Crítica, Norma reverencia comédia de erros e estabelece diálogo quente com o público

A Vida é sua, a Norma é Nossa - Foto: Divulgação

Gênero que atingiu o ápice da popularidade teatral em meados dos anos 90, a comédia de erros – na qual as personagens se embrenham em situações limite calcadas em um teia de mal entendidos – se tornou tão presente quanto desafiador no teatro patropi, com uma série de obras capitaneadas por nomes como Juca de Oliveira, Marcos Caruso e Jandira Martini.

Títulos de sucesso de público e (algum) prestígio da crítica inundaram os palcos, entre eles Meno Male (1987), Caixa Dois (1997) e Às Favas com os Escrúpulos (2007), de Oliveira, Trair e Coçar é só Começar (1986), de Caruso, e Sua Excelência, o Candidato (1995) e Porca Miséria (1993), de Caruso e Martini.

Estes, entre outros títulos, compuseram uma seleção de obras que ajudaram as comédias de erros e o vaudeville a cair no gosto da classe teatral, principalmente em São Paulo, ganhando espaço fora do circuito convencional, em espaços que foram perdendo prestígio entre o final da década de 2000 e início dos anos 2010.

Foi apenas em meados da década passada que as comédias de erros voltaram a ser produzidas em grandes circuitos com obras como A Escola do Escândalo (2011), de Richard Brinsley Sheridan (1751-1816), O Que o Mordomo Viu (2014), de Joe Orton (1933-1967) e a dobradinha A Verdade (2019) e A Mentira (2019), do francês Florian Zeller, títulos de grande quilate que fogem à incessante busca pelo riso fácil (embora as montagens nem sempre estejam à altura do texto).

É por esse caminho que percorre A Vida é Sua, a Norma é Nossa, solo escrito por Anderson Dy Souza que marcou a primeira investida inédita de Eduardo Martini na nova realidade do teatro online. Sem se envolver diretamente com a linguagem digital que tem pautado espetáculos mais ambiciosos dentro da conjuntura contemporânea, Martini faz deste solo mais um bem vindo caso de obra que valoriza mais a dinâmica da relação texto-ator do que das experimentações modernas.

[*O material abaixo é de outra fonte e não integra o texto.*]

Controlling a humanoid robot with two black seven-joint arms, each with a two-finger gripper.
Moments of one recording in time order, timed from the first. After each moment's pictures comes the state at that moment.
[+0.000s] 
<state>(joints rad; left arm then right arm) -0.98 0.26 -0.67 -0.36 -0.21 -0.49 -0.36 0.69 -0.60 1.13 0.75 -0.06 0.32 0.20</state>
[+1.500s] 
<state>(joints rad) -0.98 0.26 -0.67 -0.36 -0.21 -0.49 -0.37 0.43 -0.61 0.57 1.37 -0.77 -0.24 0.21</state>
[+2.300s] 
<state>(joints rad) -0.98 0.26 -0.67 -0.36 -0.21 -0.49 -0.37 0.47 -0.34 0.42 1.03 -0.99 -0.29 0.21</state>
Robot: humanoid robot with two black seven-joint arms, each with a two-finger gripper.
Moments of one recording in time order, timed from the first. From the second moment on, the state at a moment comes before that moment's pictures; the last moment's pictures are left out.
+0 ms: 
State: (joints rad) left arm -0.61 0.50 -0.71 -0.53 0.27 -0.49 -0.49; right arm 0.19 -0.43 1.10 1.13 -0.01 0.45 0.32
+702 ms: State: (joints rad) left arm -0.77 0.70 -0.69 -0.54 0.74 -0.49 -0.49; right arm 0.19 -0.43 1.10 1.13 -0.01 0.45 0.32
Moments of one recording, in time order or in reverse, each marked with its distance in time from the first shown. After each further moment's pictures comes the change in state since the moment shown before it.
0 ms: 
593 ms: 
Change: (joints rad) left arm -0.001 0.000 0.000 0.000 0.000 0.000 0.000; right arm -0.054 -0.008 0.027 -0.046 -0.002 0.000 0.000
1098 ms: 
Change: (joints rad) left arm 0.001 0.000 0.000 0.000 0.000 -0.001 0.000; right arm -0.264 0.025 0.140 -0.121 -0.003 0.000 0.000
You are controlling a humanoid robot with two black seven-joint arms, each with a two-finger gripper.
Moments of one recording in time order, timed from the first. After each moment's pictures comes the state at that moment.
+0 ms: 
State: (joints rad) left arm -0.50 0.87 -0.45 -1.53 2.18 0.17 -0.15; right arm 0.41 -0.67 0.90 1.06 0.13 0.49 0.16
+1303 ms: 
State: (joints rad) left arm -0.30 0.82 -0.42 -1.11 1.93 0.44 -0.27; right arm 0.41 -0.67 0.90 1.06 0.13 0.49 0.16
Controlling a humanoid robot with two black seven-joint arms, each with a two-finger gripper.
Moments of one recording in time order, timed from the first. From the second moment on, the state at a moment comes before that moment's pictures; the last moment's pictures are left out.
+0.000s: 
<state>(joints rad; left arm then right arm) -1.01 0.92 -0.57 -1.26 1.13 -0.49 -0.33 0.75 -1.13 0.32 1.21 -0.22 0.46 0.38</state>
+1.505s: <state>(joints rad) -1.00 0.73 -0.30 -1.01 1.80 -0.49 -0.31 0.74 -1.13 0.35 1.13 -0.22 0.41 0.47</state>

Sem surfar na onda vanguardista, a comédia triunfa por jogar Martini no campo do que há de melhor na comédia de erros, seara pela qual passeara em menor escala com encenações como I Love Neide 2 – A Viagem (2013), de Pedro Fabrini e Uma Lágrima para Alfredo (2019), de Raphael Gama.

Em A Vida é Sua, a Norma é Nossa, o ator dá mergulho rasante no gênero ao propor um jogo de telefone-sem-fio com a plateia por meio de personagem que se envolve com a vida de amigos e vizinhos através de uma fofoca mal contada. Enquanto bebe, Norma desanda a produzir teia de intrigas sem se dar conta dos prejuízos.

Embora ressoe à primeira vista como obra alienada, Norma estabelece boa ponte com o contemporâneo ao servir de imagem crítica da disseminação das famosas (e cada vez mais presentes) fake news em tempo analógico. Compreendendo com perfeição o conceito das notícias falsas ligadas ao universo eleitoral, a personagem funciona como representação graciosa de público alienado e despreocupado com os rumos do cenário sócio político brasileiro, ainda que jamais faça alusão direta à política.

A despeito das irregularidades da dramaturgia de Dy Souza, Martini triunfa na pele da viúva desocupada que cria uma teia de intrigas sobre a vida de uma antiga vizinha. Embrenhado no streaming teatral desde meados de agosto, quando estreou online seu solo I Love Neide – Manual de uma Cinquentona Atrevida e passou por obras como a citada Uma Lágrima para Alfredo e Papo com o Diabo, o ator faz de Norma sua melhor investida nesta seara.

Com cenário realista, o ator esbanja carisma e constrói uma ligação forte com o público num processo que tem se tornado cada vez mais raro nos experimentos cênicos online em performance que vai crescendo junto ao texto, que, a medida que se desenvolve, resulta menos ambicioso do que sua premissa faz transparecer, mas ainda se impõe como boa comédia matematicamente construída.

Longe de qualquer experimentação auto reverente, A Vida é Sua, a Norma é Nossa é entretenimento crítico que foca no essencial do fazer teatral: a relação obra-plateia sem jamais nivelar a inteligência do público por baixo.